::: INFORMATION SUPPLIED

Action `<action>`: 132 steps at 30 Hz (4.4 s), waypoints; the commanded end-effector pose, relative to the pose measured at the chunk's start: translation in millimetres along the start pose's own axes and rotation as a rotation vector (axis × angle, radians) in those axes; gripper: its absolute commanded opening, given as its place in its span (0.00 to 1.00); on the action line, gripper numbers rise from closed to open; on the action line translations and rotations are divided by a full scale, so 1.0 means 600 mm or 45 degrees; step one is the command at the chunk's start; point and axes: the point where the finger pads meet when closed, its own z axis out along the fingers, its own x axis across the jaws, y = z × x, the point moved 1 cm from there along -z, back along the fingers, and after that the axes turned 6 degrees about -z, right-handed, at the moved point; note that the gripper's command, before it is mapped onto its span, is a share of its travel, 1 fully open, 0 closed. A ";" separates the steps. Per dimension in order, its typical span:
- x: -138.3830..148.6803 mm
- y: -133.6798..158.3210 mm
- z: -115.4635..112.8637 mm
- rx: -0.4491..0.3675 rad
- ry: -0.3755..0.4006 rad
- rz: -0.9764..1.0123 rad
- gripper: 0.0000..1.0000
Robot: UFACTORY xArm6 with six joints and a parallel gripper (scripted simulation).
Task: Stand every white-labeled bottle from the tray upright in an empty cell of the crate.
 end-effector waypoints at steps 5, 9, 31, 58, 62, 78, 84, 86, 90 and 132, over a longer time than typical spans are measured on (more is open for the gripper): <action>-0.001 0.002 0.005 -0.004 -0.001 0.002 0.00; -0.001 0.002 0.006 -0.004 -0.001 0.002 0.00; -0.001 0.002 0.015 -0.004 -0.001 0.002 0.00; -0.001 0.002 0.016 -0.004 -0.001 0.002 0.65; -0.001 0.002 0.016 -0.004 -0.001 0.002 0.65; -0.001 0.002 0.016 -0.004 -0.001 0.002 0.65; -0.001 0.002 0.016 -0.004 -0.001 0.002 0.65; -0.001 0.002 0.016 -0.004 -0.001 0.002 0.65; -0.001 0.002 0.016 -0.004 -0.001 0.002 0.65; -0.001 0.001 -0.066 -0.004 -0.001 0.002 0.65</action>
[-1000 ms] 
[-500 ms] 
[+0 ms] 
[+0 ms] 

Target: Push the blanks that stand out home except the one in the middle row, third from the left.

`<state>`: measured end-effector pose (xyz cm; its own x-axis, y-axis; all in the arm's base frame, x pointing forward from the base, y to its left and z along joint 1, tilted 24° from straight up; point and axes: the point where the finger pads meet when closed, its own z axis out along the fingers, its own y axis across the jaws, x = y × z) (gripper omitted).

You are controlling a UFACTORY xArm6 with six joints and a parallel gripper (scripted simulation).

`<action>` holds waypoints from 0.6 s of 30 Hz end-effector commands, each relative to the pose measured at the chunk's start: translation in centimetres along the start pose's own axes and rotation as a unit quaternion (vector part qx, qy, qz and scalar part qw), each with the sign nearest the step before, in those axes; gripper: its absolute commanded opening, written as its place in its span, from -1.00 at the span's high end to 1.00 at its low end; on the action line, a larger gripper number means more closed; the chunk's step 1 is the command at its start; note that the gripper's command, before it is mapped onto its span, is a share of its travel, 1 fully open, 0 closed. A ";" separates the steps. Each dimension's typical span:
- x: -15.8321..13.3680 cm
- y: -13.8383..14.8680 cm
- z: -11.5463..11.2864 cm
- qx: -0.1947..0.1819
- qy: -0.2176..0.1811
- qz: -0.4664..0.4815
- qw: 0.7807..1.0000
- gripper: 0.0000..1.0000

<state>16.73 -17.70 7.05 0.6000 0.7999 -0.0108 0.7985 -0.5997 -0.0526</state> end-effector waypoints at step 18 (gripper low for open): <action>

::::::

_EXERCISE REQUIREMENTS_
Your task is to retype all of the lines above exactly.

_ANSWER BOX_
Action `<action>`: 132 steps at 30 Hz (4.4 s), waypoints; the commanded end-effector pose, relative to the pose measured at the chunk's start: translation in millimetres along the start pose's own axes and rotation as a rotation vector (axis × angle, radians) in those axes; gripper: its absolute commanded opening, given as its place in its span (0.00 to 1.00); on the action line, gripper numbers rise from closed to open; on the action line translations and rotations are divided by a full scale, so 1.0 means 600 mm or 45 degrees; step one is the command at the chunk's start; point and axes: the point where the finger pads meet when closed, its own z axis out along the fingers, its own x axis across the jaws, y = z × x, the point moved 1 cm from there along -z, back along the fingers, and after that the axes turned 6 degrees about -z, right-handed, at the moved point; note that the gripper's command, before it is mapped onto its span, is a share of its travel, 1 fully open, 0 closed. A ";" separates the steps. Per dimension in order, its typical span:
- x: -138.3830..148.6803 mm
- y: -133.6798..158.3210 mm
- z: -115.4635..112.8637 mm
- rx: -0.4491..0.3675 rad
- ry: -0.3755..0.4006 rad
- rz: -0.9764..1.0123 rad
- gripper: 0.0000..1.0000
Robot: UFACTORY xArm6 with six joints and a parallel gripper (scripted simulation).
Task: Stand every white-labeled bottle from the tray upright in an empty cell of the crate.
 end-effector waypoints at steps 5, 9, 31, 58, 62, 78, 84, 86, 90 and 132, over a longer time than typical spans are measured on (more is open for the gripper): <action>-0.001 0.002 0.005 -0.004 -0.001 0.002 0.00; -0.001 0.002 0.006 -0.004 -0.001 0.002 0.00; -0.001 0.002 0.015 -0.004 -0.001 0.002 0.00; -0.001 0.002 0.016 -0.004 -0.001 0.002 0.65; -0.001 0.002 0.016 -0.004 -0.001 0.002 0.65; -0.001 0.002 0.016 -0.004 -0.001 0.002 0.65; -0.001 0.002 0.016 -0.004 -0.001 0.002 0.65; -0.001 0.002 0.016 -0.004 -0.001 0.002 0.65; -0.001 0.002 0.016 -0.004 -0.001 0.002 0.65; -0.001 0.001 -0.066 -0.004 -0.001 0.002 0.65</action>
[-1000 ms] 
[-500 ms] 
[+0 ms] 
[+0 ms] 

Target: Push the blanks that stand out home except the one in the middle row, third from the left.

`<state>`: measured end-effector pose (xyz cm; its own x-axis, y-axis; all in the arm's base frame, x pointing forward from the base, y to its left and z along joint 1, tilted 24° from straight up; point and axes: the point where the finger pads meet when closed, its own z axis out along the fingers, its own y axis across the jaws, x = y × z) (gripper omitted).

You are controlling a UFACTORY xArm6 with six joints and a parallel gripper (scripted simulation).

`<action>` holds waypoints from 0.6 s of 30 Hz end-effector commands, each relative to the pose measured at the chunk's start: translation in centimetres along the start pose's own axes and rotation as a unit quaternion (vector part qx, qy, qz and scalar part qw), each with the sign nearest the step before, in those axes; gripper: its absolute commanded opening, written as its place in its span, from -1.00 at the span's high end to 1.00 at its low end; on the action line, a larger gripper number means more closed; the chunk's step 1 is the command at its start; note that the gripper's command, before it is mapped onto its span, is a share of its travel, 1 fully open, 0 closed. A ";" separates the steps. Each dimension's typical span:
- x: -15.8321..13.3680 cm
- y: -13.8383..14.8680 cm
- z: -11.5463..11.2864 cm
- qx: -0.1947..0.1819
- qy: -0.2176..0.1811
- qz: -0.4664..0.4815
- qw: 0.7807..1.0000
- gripper: 0.0000..1.0000

<state>16.73 -17.70 7.05 0.6000 0.7999 -0.0108 0.7985 -0.5997 -0.0526</state> end-effector waypoints at step 18 (gripper low for open): <action>

What came before is the finished answer.